__DIRECTIONS__:
If a line in the data below includes the string "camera", please return a copy of it.

● ● ● ● ● ● ●

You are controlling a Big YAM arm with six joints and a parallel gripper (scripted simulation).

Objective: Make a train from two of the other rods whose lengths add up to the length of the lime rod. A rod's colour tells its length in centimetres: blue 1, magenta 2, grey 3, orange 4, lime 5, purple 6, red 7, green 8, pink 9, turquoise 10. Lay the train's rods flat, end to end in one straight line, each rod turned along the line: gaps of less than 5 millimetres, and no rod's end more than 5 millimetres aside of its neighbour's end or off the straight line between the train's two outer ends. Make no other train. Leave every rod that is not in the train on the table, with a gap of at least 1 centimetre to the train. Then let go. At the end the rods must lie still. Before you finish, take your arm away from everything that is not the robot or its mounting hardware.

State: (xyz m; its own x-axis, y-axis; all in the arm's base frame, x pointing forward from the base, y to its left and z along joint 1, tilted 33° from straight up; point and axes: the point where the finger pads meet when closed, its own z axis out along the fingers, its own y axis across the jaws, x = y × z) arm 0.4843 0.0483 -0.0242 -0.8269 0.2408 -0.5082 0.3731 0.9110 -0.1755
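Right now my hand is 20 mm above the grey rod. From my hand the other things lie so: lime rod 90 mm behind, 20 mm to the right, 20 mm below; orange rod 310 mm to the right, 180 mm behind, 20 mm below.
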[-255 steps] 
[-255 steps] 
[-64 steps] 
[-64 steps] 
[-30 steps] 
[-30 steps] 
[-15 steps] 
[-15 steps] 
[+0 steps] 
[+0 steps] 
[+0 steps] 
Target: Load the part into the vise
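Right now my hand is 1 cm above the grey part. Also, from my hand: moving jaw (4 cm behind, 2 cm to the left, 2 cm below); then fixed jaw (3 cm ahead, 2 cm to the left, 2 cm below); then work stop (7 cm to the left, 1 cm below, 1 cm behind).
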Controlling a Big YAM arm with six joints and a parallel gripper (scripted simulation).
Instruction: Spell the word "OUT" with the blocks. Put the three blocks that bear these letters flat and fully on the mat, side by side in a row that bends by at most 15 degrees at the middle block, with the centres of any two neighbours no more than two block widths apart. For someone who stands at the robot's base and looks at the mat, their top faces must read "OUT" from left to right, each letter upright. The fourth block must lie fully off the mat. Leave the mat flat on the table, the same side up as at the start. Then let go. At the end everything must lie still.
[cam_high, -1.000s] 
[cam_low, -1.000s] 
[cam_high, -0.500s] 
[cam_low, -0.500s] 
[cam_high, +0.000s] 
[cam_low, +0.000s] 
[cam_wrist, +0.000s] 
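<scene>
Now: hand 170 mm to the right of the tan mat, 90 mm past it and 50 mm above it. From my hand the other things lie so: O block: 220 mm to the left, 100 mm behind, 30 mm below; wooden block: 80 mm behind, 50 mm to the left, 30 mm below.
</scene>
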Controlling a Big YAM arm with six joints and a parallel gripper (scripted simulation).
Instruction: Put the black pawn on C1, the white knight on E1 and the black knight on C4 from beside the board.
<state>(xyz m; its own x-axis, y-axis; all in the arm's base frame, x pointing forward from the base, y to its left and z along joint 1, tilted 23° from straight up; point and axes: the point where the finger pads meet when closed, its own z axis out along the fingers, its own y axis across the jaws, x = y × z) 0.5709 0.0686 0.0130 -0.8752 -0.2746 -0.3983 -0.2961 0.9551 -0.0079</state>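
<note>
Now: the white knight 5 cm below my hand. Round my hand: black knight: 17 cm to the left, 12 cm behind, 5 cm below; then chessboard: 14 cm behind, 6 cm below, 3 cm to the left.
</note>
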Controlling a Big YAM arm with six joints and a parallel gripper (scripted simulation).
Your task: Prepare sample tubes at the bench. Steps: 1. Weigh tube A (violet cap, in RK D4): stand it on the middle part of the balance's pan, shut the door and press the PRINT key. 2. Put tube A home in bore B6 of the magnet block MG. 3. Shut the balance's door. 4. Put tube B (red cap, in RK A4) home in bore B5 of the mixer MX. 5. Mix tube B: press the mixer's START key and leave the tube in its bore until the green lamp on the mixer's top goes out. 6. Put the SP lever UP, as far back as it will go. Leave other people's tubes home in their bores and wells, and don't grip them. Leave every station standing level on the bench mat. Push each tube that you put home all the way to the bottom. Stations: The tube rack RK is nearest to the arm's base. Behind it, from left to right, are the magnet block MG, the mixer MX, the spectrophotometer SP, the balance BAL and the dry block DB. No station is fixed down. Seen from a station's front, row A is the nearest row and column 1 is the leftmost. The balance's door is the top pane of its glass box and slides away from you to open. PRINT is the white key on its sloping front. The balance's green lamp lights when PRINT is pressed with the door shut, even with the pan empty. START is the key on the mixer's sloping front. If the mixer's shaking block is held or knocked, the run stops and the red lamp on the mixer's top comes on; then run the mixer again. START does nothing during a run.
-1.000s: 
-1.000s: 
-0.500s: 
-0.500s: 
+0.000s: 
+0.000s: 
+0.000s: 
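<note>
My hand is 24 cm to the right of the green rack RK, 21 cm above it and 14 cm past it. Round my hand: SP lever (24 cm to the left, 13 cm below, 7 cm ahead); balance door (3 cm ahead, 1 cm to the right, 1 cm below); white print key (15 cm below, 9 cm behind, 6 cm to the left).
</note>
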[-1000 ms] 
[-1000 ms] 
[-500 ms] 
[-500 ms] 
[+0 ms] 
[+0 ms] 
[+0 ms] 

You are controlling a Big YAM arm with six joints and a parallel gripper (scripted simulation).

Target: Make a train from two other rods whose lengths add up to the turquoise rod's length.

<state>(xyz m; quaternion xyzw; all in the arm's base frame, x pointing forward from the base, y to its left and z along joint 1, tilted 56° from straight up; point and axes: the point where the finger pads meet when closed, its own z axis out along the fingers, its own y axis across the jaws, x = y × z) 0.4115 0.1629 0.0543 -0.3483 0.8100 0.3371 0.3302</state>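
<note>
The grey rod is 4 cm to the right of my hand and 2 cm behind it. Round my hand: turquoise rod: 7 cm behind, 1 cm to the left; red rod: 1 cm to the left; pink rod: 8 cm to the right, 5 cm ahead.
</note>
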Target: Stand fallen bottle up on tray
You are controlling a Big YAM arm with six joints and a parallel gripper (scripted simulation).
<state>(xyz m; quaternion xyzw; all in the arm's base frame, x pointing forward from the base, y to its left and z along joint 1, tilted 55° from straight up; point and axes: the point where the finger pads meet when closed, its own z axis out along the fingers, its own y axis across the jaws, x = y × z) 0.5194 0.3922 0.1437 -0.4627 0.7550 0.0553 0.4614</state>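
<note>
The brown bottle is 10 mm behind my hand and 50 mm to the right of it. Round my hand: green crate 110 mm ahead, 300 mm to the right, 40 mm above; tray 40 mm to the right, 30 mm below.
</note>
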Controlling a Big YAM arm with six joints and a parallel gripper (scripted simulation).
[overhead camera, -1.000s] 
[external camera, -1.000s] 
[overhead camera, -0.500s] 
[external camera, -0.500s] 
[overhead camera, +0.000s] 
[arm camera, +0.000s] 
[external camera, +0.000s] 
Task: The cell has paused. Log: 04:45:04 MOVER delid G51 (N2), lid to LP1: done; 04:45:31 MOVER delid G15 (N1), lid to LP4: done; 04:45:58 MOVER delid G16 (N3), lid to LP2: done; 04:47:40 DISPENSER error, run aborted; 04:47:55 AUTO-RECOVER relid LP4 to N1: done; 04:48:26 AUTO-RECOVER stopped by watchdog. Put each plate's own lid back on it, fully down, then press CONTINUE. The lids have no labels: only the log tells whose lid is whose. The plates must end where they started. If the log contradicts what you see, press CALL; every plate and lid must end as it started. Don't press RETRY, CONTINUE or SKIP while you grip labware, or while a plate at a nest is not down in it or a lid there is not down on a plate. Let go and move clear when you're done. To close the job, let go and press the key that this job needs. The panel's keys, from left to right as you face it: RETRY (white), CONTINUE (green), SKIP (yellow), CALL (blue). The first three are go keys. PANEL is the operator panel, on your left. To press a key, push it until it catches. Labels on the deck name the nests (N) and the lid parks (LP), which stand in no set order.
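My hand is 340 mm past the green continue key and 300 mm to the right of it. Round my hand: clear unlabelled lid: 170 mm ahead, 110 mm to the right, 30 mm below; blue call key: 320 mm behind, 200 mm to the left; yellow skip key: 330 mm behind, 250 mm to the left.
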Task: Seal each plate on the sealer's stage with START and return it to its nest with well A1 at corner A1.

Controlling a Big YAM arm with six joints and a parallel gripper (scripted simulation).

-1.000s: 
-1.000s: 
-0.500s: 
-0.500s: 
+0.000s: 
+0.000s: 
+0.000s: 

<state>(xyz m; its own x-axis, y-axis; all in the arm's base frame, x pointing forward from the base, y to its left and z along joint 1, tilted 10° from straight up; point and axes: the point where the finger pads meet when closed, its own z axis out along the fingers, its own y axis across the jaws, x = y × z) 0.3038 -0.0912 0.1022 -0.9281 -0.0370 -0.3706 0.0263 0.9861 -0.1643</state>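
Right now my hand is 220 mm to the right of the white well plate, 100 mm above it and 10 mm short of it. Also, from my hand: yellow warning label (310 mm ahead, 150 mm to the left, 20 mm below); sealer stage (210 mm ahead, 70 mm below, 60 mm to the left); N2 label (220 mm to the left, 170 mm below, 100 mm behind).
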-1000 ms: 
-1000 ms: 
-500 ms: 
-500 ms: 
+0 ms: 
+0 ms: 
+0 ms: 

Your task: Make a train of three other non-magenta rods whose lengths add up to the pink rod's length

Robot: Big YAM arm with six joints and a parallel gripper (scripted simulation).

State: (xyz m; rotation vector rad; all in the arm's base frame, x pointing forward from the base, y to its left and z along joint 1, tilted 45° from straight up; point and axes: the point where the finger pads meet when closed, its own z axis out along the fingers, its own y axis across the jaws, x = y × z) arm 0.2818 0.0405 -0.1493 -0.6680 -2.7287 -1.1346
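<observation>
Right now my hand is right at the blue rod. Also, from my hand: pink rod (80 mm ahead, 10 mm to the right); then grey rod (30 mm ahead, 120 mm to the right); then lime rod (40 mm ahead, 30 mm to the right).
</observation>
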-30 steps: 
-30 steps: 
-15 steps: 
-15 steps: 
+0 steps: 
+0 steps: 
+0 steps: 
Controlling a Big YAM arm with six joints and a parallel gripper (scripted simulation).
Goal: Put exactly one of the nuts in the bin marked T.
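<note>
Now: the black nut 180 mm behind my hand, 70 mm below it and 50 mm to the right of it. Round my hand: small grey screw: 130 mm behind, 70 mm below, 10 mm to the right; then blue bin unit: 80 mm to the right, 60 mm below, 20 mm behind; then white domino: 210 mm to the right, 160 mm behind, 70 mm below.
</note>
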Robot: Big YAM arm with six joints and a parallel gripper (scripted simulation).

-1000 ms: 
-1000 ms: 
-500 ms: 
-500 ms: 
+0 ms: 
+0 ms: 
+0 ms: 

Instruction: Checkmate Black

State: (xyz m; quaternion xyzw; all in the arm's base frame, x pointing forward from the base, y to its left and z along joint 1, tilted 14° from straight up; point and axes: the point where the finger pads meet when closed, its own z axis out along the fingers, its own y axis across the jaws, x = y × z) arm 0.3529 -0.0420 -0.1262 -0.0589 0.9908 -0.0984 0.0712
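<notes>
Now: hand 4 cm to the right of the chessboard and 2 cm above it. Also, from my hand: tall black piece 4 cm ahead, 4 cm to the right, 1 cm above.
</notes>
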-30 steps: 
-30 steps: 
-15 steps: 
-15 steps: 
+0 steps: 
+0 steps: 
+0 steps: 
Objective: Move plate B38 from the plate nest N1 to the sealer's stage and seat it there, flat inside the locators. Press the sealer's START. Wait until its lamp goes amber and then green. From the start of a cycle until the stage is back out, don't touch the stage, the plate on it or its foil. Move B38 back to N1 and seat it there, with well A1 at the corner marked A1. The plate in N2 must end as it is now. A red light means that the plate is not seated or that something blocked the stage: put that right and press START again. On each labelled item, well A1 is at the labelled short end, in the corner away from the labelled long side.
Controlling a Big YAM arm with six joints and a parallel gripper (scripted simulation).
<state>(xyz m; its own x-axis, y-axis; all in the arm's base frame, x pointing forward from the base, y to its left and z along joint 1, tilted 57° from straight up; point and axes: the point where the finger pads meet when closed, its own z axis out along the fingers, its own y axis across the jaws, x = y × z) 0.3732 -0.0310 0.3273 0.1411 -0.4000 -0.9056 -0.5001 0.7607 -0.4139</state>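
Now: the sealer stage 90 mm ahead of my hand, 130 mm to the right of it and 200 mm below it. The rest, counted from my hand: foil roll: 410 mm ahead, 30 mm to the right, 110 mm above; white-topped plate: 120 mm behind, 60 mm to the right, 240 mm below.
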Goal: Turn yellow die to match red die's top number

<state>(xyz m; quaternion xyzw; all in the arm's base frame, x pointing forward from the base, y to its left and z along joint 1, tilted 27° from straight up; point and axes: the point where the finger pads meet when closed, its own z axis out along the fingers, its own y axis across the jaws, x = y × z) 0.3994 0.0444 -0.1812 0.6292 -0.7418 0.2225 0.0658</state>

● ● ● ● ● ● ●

__COMPLETED EXERCISE__:
[overhead camera, -1.000s] 
[external camera, -1.000s] 
[overhead camera, -0.500s] 
[external camera, -0.500s] 
[overhead camera, +0.000s] 
[arm camera, +0.000s] 
[external camera, +0.000s] 

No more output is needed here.